---- Data records
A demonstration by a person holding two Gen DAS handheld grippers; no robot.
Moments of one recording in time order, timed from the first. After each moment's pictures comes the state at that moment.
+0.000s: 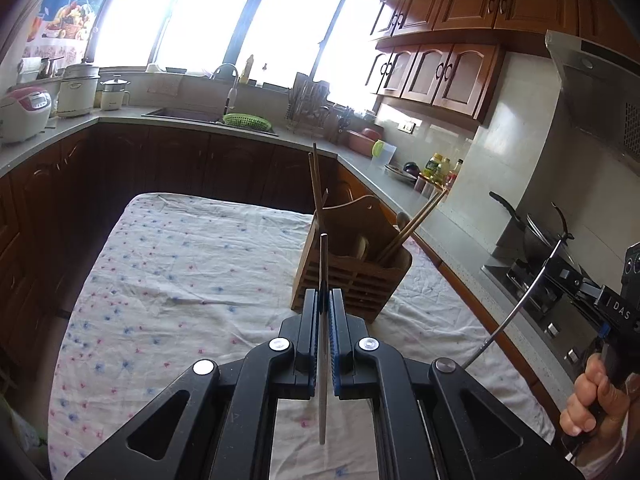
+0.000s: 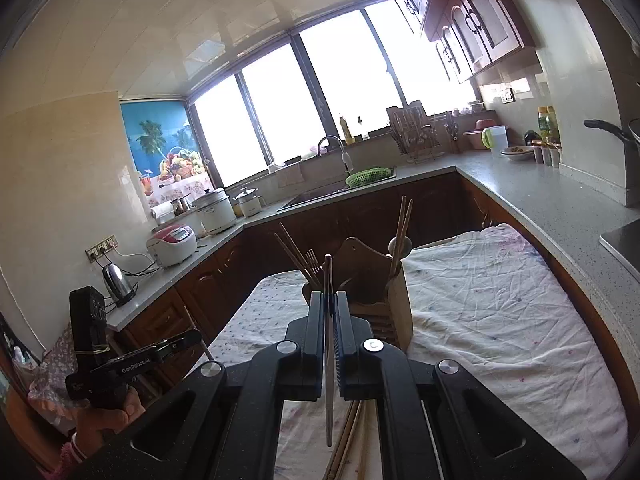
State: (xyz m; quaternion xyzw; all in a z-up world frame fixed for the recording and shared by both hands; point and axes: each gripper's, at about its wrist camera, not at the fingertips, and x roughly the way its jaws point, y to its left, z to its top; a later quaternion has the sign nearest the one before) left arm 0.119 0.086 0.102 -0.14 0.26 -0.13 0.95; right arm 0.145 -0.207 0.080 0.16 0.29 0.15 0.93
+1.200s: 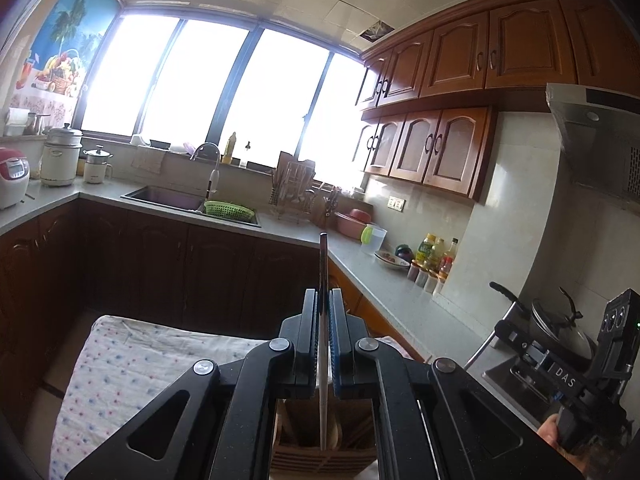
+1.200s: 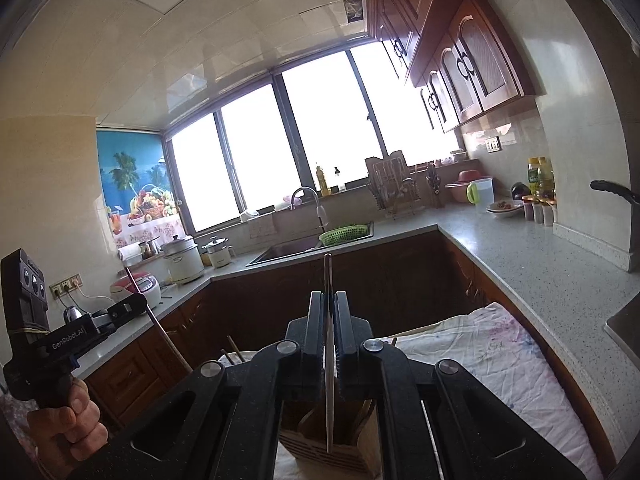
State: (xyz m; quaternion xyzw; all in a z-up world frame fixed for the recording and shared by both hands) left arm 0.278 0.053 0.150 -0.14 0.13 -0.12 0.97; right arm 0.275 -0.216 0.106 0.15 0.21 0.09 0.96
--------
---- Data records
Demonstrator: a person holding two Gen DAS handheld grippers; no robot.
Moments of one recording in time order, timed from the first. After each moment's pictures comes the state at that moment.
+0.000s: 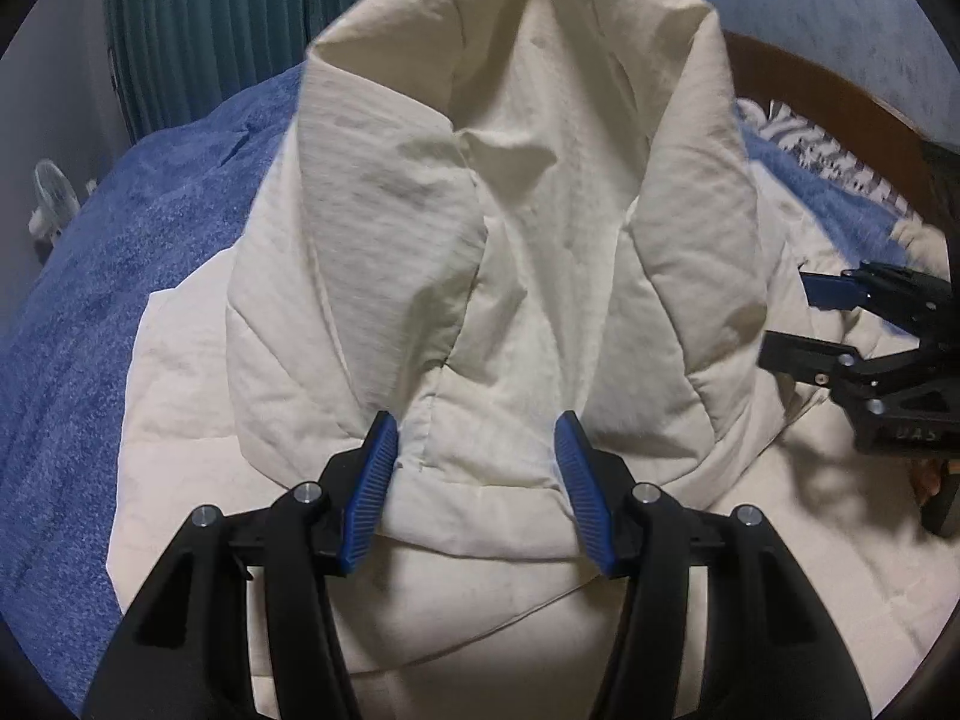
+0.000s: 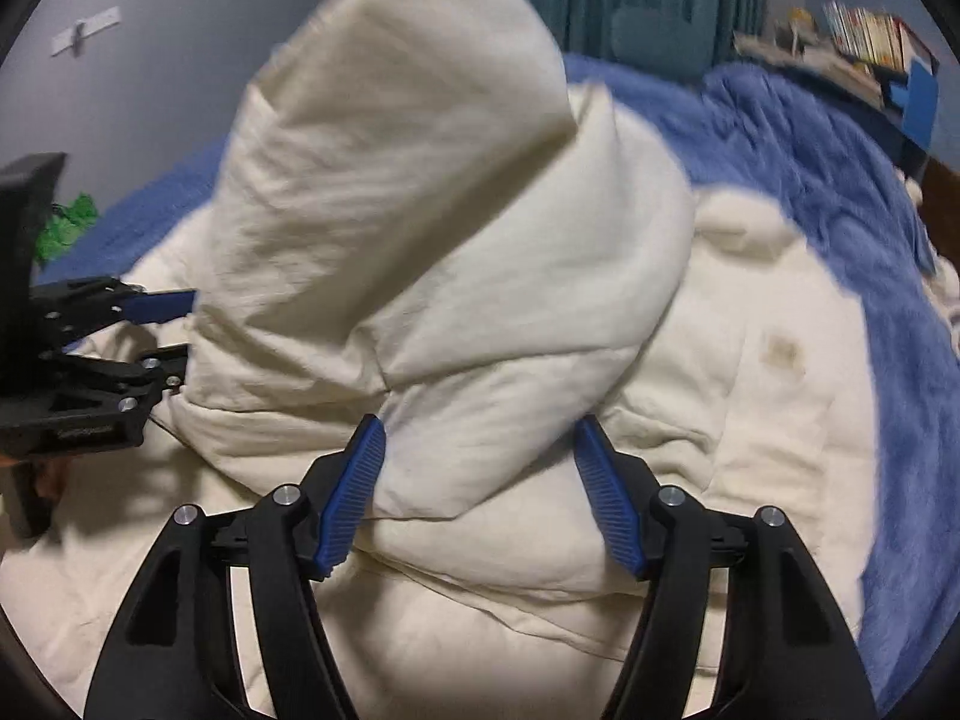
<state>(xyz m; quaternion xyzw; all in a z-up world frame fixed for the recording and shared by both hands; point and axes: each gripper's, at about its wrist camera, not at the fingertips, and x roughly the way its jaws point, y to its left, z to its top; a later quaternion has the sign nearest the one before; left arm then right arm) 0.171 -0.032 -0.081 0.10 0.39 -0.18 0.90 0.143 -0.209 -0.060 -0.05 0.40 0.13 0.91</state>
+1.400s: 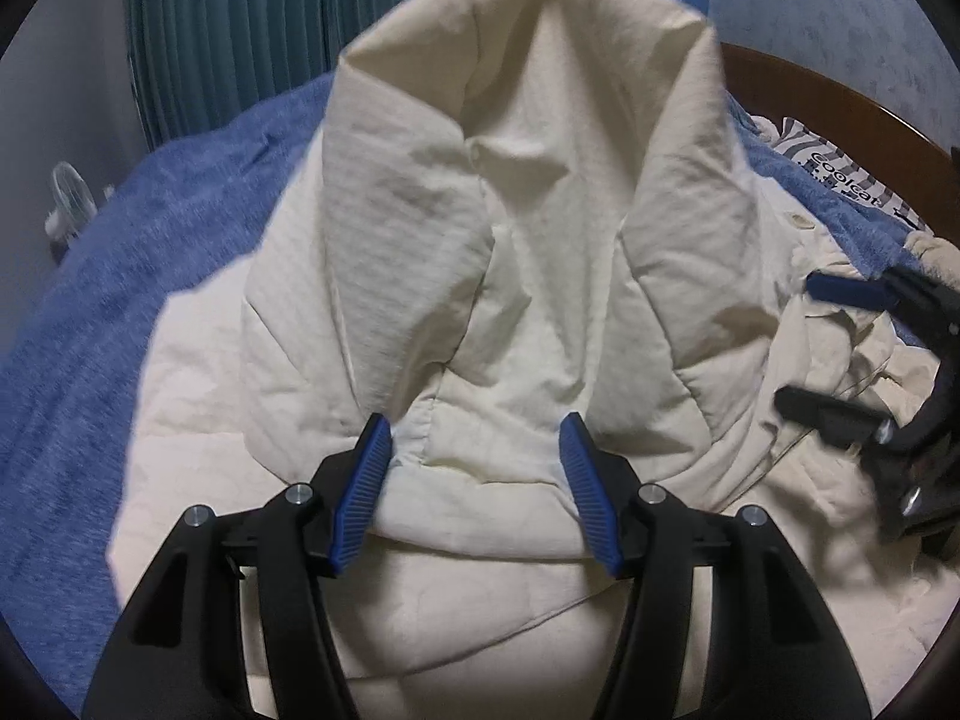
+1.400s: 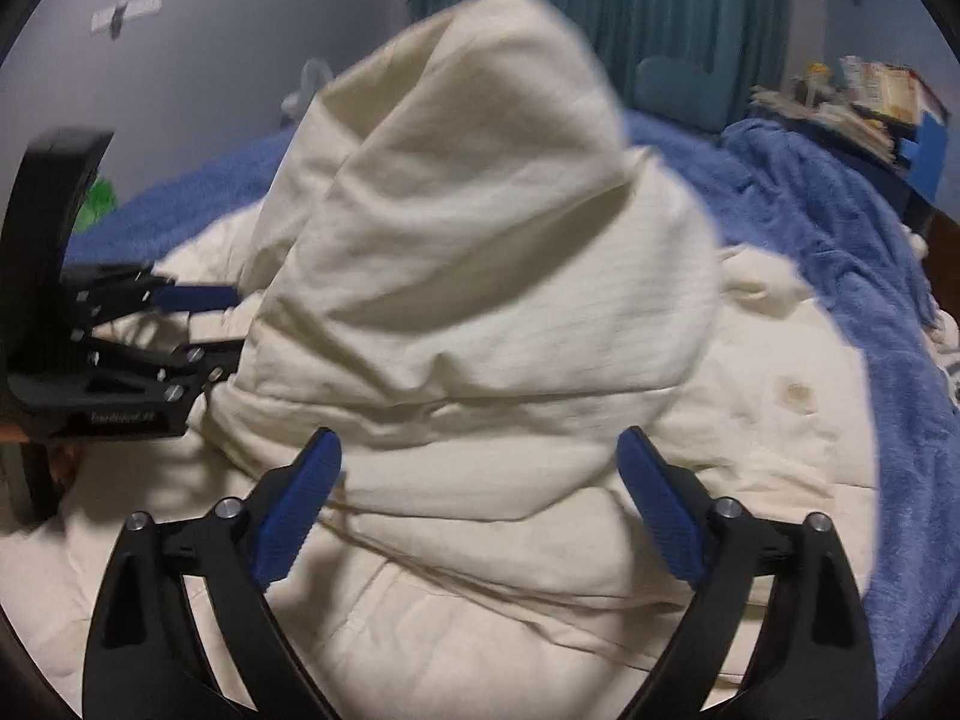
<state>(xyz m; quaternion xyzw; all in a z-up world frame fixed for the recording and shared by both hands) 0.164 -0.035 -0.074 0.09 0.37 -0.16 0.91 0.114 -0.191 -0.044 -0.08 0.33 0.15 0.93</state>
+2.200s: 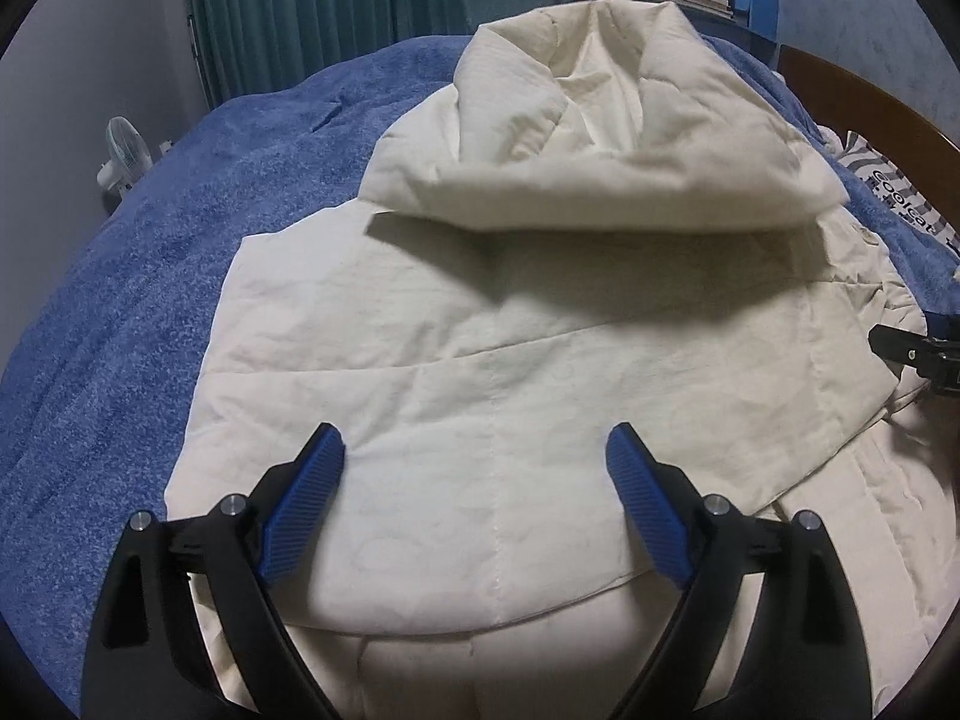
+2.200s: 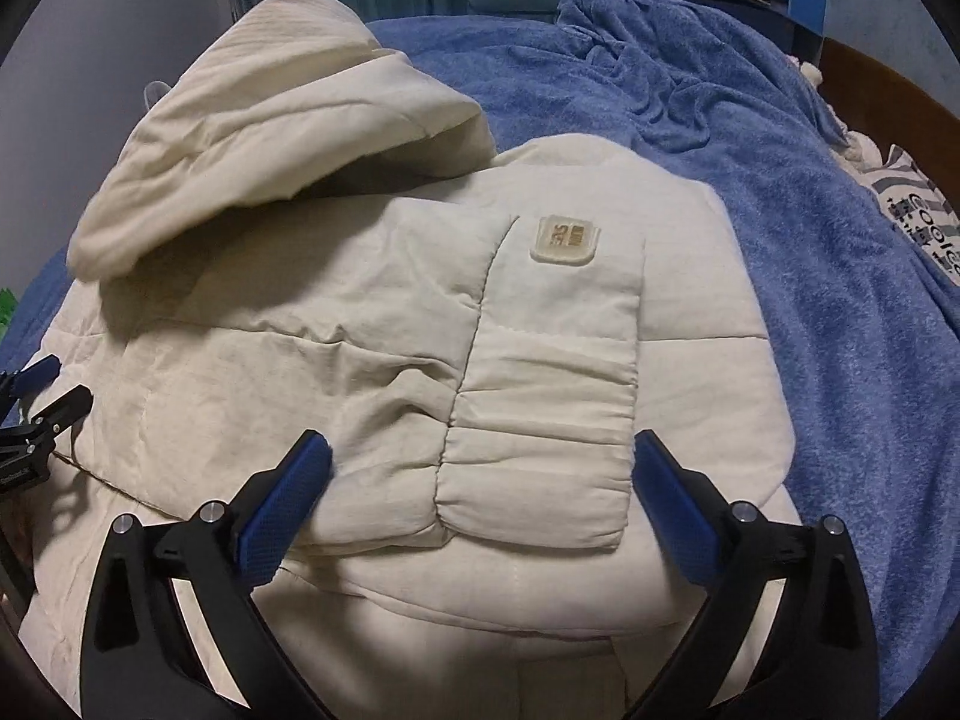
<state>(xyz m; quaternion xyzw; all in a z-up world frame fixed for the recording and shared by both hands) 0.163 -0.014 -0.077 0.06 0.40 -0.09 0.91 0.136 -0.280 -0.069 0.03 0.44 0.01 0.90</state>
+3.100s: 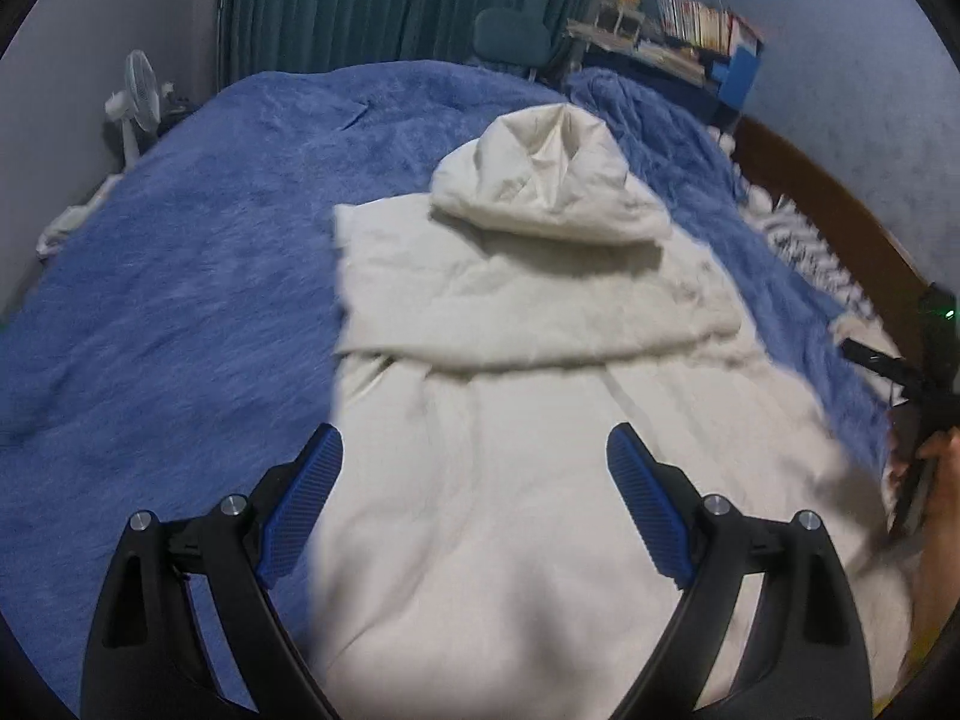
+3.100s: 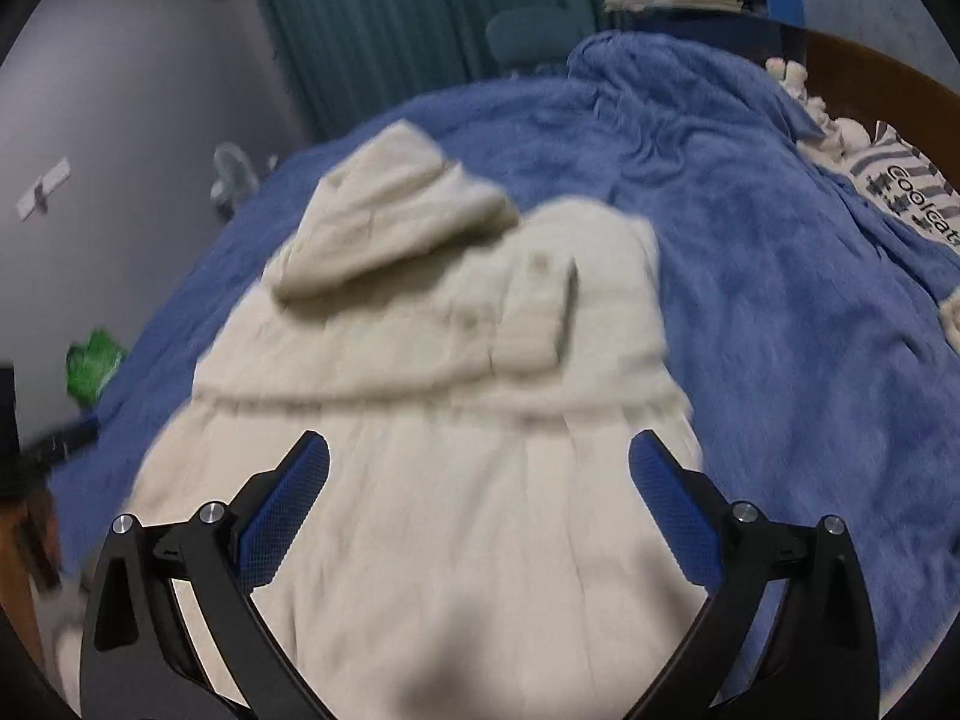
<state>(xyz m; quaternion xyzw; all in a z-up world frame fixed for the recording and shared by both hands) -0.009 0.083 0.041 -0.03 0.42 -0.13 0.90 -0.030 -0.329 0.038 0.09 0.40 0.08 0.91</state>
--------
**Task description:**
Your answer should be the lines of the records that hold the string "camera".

**Worked solution:**
State: (xyz m; quaternion xyzw; all in a z-up world frame fixed for the recording and shared by both hands; point and axes: each gripper's, at about its wrist camera, not at the fingertips, and x roughly the way its jaws point, y to its left, z to its top; a later quaternion has the sign nearest the one before) left arm 0.119 0.086 0.102 -0.14 0.26 -0.13 0.95; right arm 0.145 -0.207 0.080 0.16 0.29 0.15 0.93
<state>(xyz m; quaternion xyzw; all in a z-up world frame fixed for the recording and shared by both hands; point and axes: each gripper's, at about its wrist camera, not at the fingertips, and x roughly the way its jaws point, y to its left, z to its top; a later quaternion has the sign nearest the one before; left arm then right arm) 0.171 -0.032 -0.081 0.10 0.39 -0.18 0.90 0.143 -0.209 -0.060 -0.05 0.40 0.13 0.91</state>

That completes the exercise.